■ What is required
Scan the material for the word "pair" and return every matching line.

- - -

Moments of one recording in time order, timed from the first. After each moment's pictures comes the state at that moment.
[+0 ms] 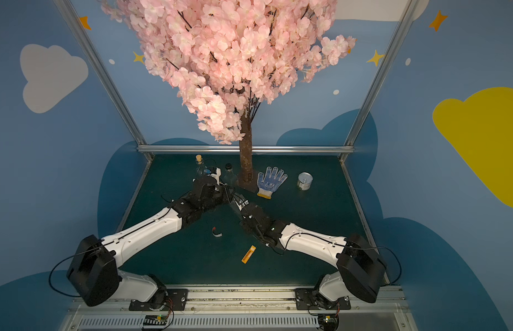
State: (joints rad) left arm -0.63 1.43 1.02 -0.13 -0.07 -0.68; right arm 0.99 1.44 0.88 -0.12 0.35 0.07
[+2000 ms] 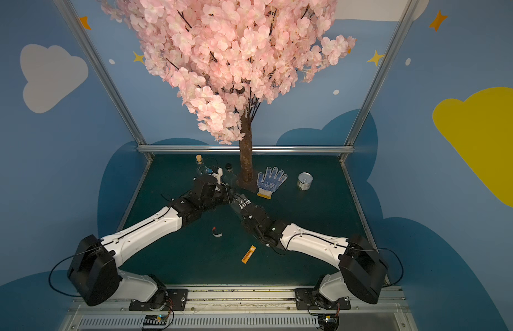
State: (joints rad) left arm -0.63 1.43 1.05 -0.17 -0.05 -0.63; right arm 0.99 1.43 0.88 -0.16 0.42 0.07
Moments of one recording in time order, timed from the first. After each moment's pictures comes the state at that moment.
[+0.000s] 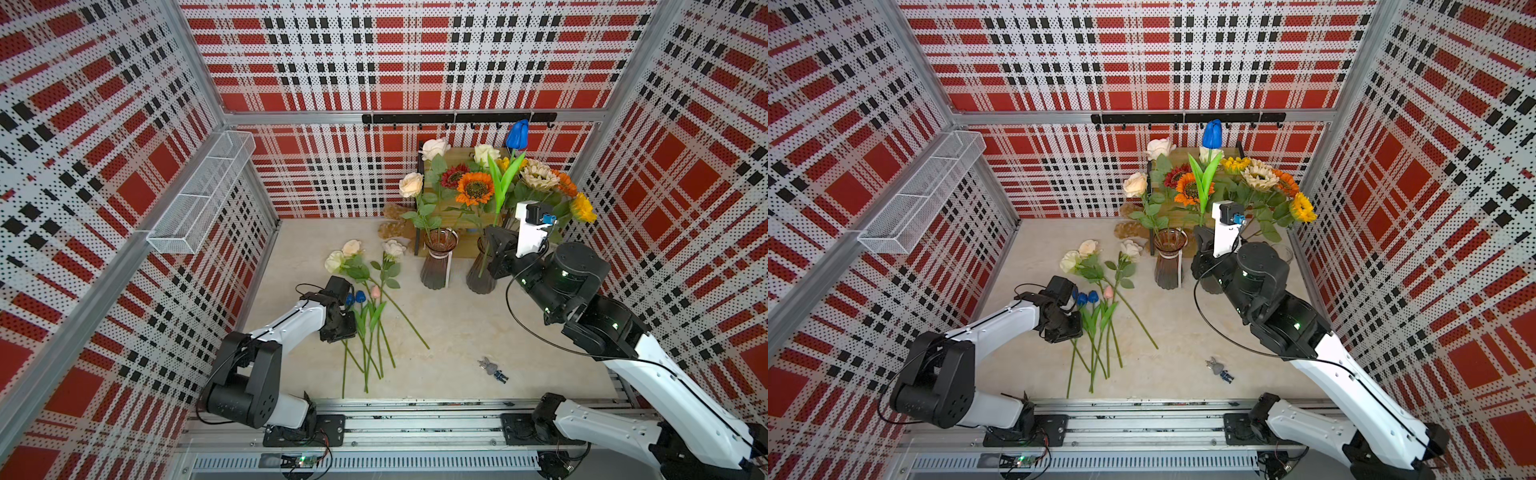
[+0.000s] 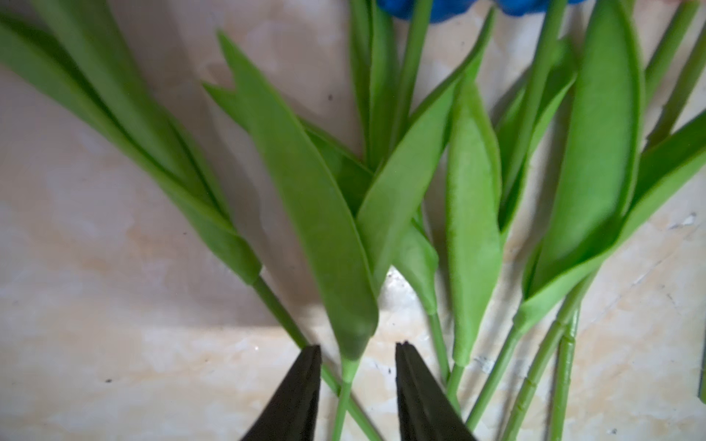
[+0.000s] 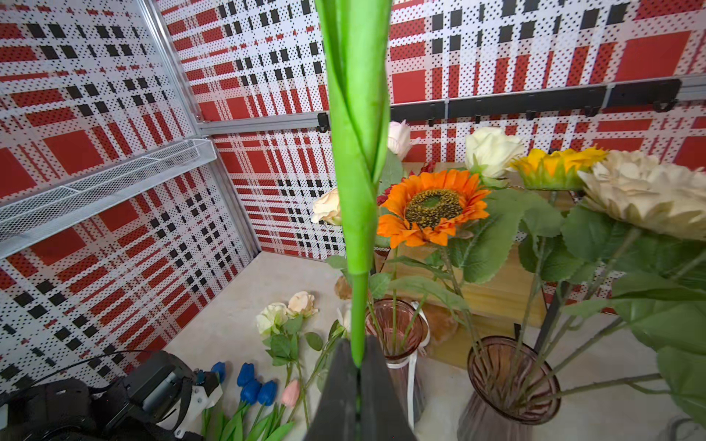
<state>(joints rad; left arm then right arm) -0.27 1.47 0.79 -0.70 0.06 -0.47 0.77 0.98 1.35 -0.40 0.40 0.16</state>
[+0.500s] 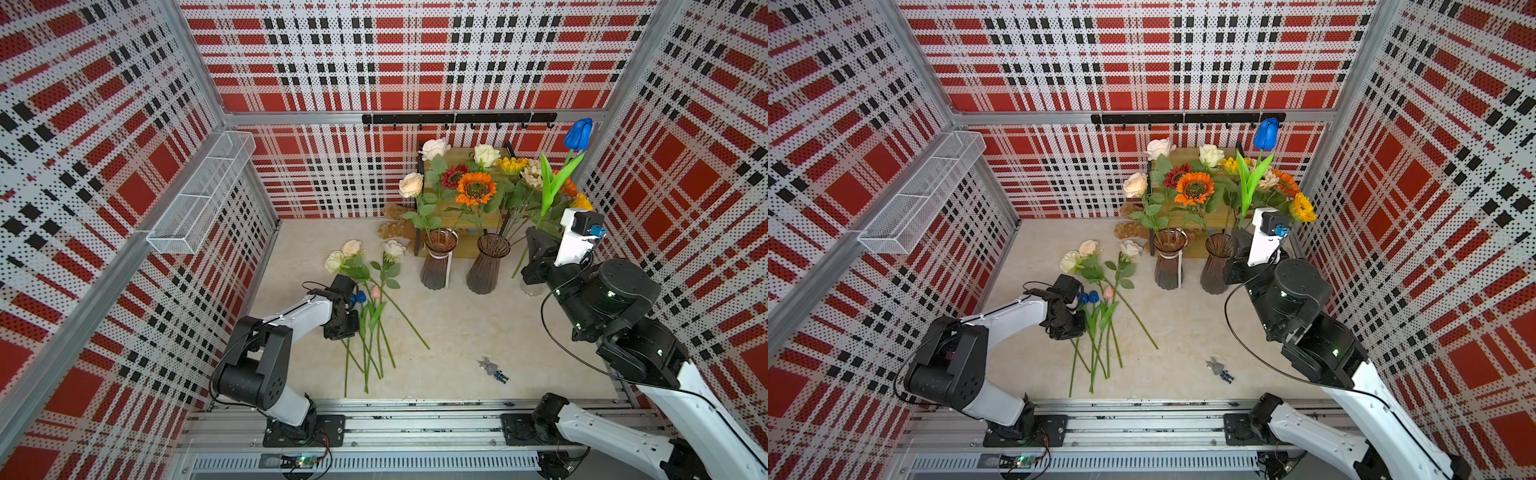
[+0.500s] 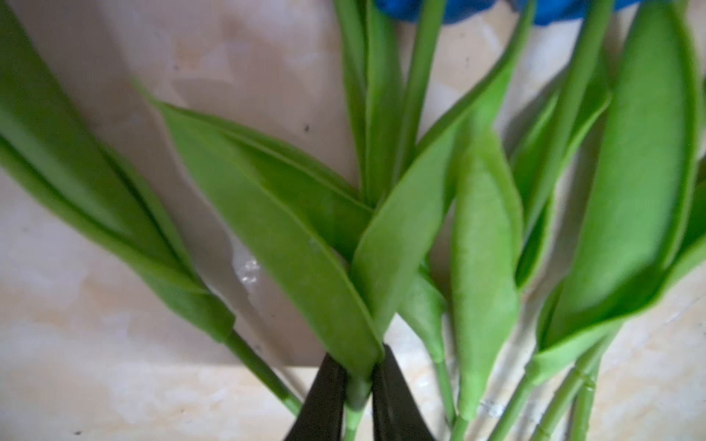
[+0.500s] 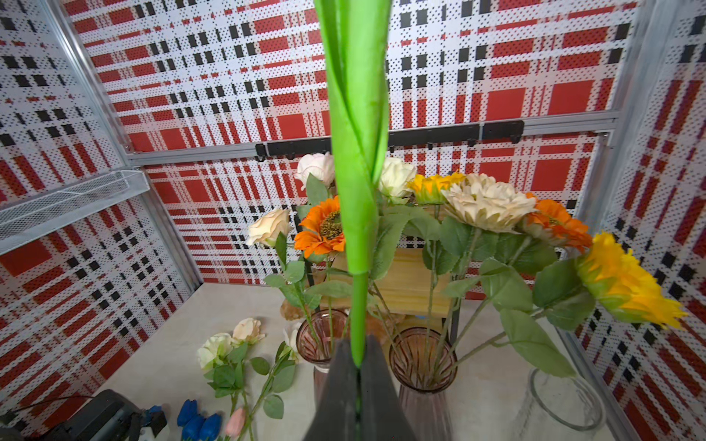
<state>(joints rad) -0.30 1.56 0.83 -0.67 0.05 -0.46 0.75 0.84 1.33 -0.46 0.59 0.11</state>
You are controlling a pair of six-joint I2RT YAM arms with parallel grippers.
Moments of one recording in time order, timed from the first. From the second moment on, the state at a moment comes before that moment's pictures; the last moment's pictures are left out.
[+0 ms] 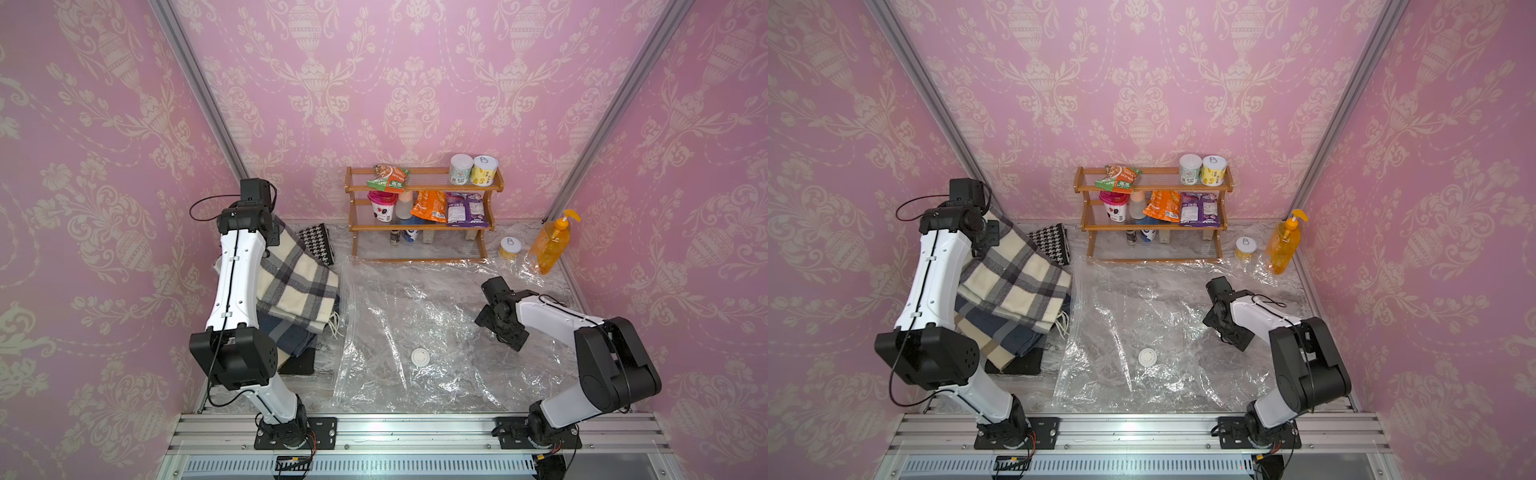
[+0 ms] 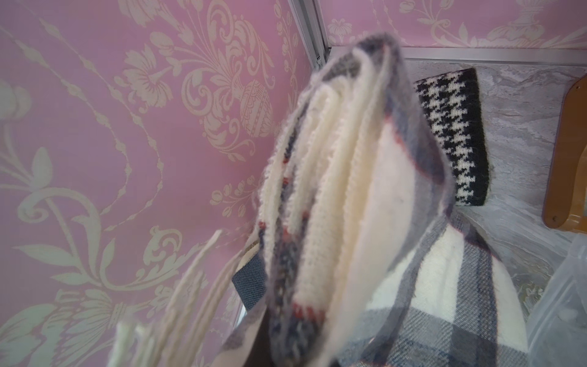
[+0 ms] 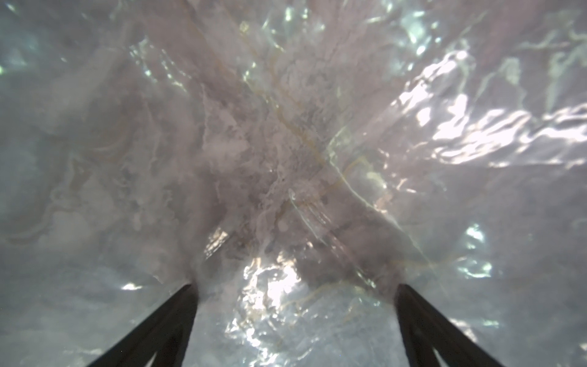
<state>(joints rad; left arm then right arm) 0.16 1.71 1.90 -1.11 -0.41 0.04 0.26 1.54 0.81 -0.70 0.21 0.99</state>
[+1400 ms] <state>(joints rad) 0.21 1.66 1.78 -0.92 0.13 -0.21 0.27 1.48 0.78 -0.66 0.15 0.86</state>
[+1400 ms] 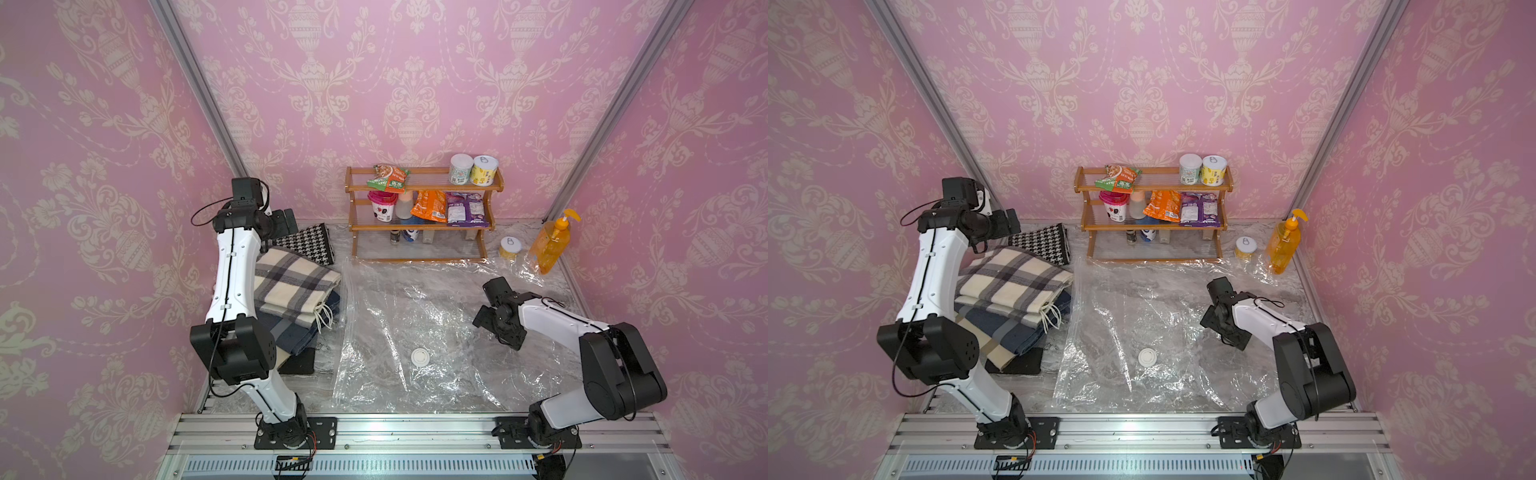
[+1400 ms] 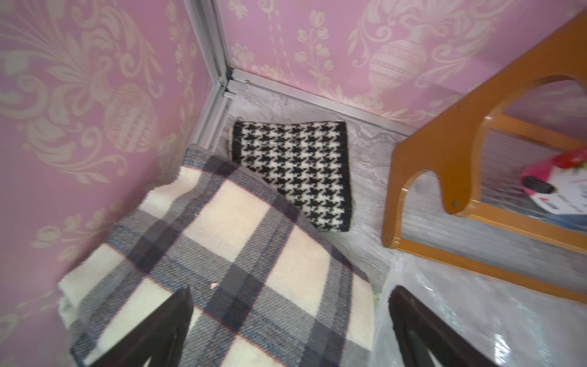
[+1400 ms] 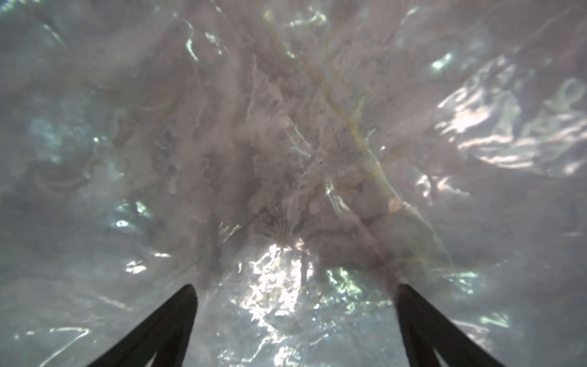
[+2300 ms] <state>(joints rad) 0.08 1.00 0.67 -0.08 -0.06 -0.24 0.57 0.66 0.39 0.17 0.35 -0.03</state>
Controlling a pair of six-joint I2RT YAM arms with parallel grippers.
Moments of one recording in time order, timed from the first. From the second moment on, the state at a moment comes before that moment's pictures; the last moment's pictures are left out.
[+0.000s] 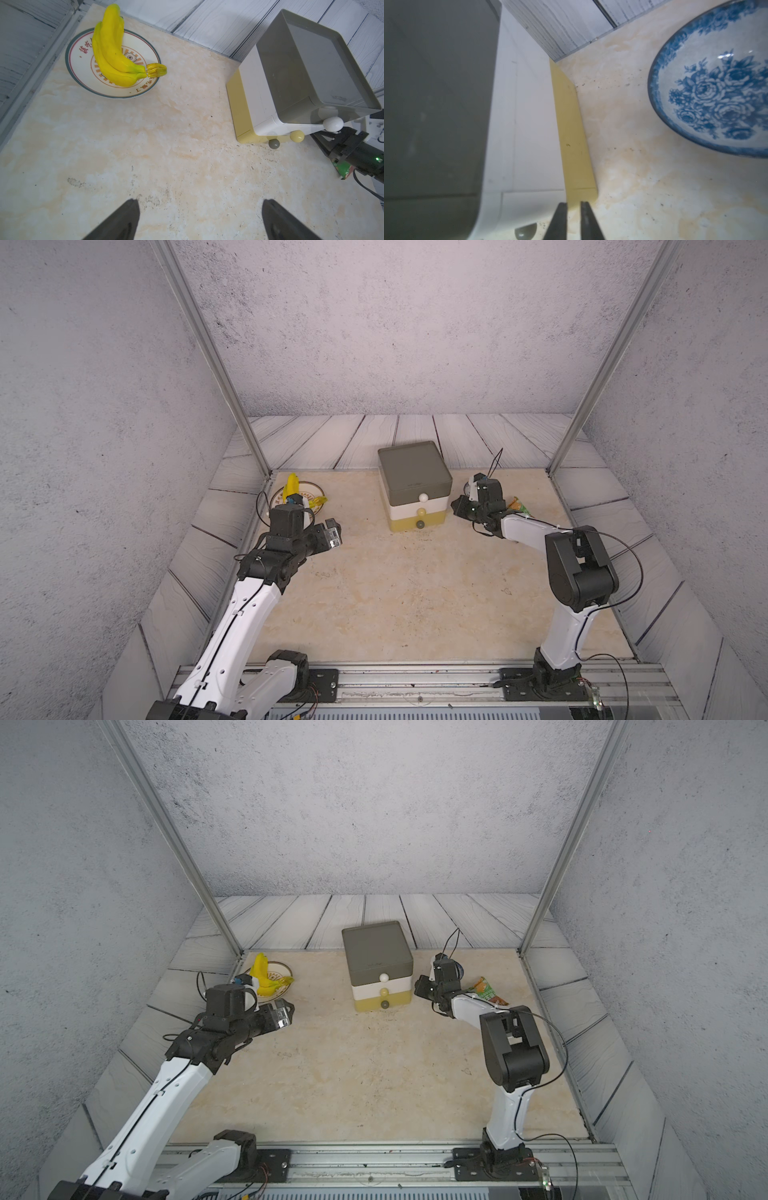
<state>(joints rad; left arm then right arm) -0.18 1.00 0.96 -0.65 0.08 -0.42 0.28 1.90 1.22 0.07 -0.22 0.56</state>
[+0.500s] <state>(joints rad) -0.18 1.00 0.96 -0.65 0.08 -0.42 0.28 2.01 1.25 0.17 -0.30 0.63</state>
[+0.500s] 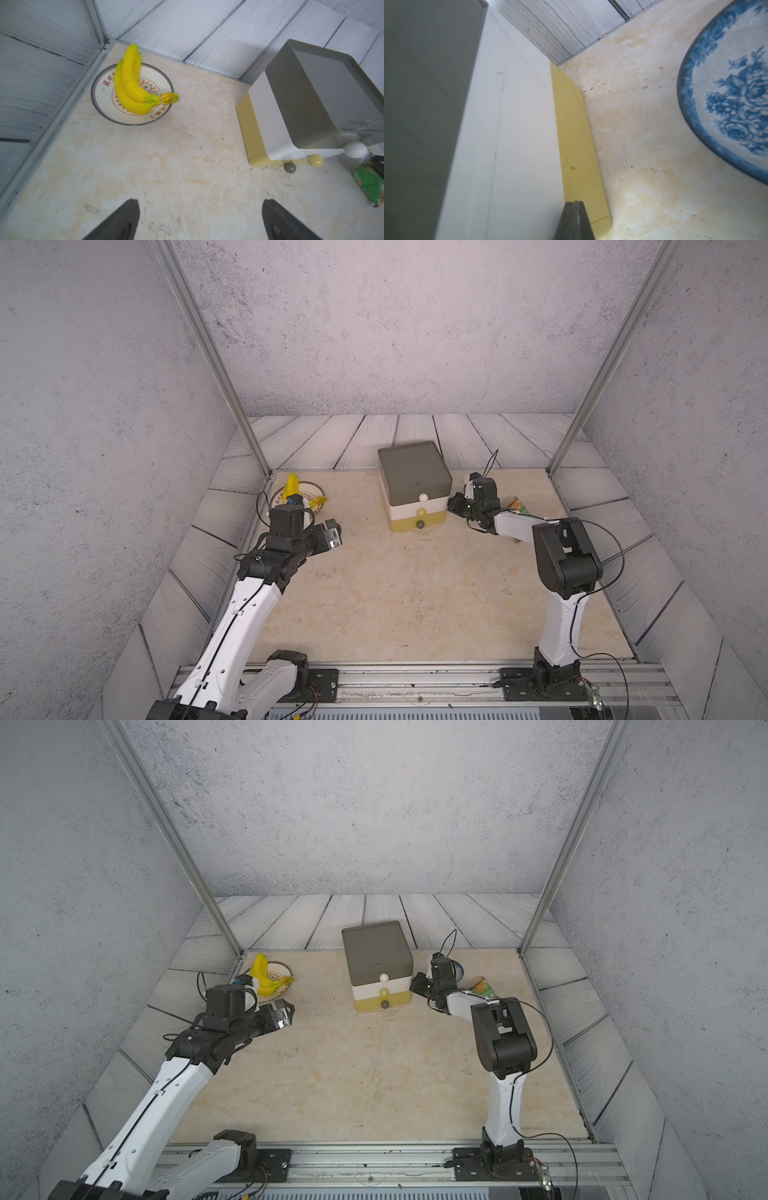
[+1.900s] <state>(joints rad) 0.02 1.38 0.50 0.25 -0.25 -0.10 -0.02 1.26 0.92 -0.19 0.24 0.22</state>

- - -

■ The answer
You are controlling a pair of six-joint I2RT YAM arms with parallel grippers.
Controlling a pair of six-joint I2RT YAM arms with parallel grippers.

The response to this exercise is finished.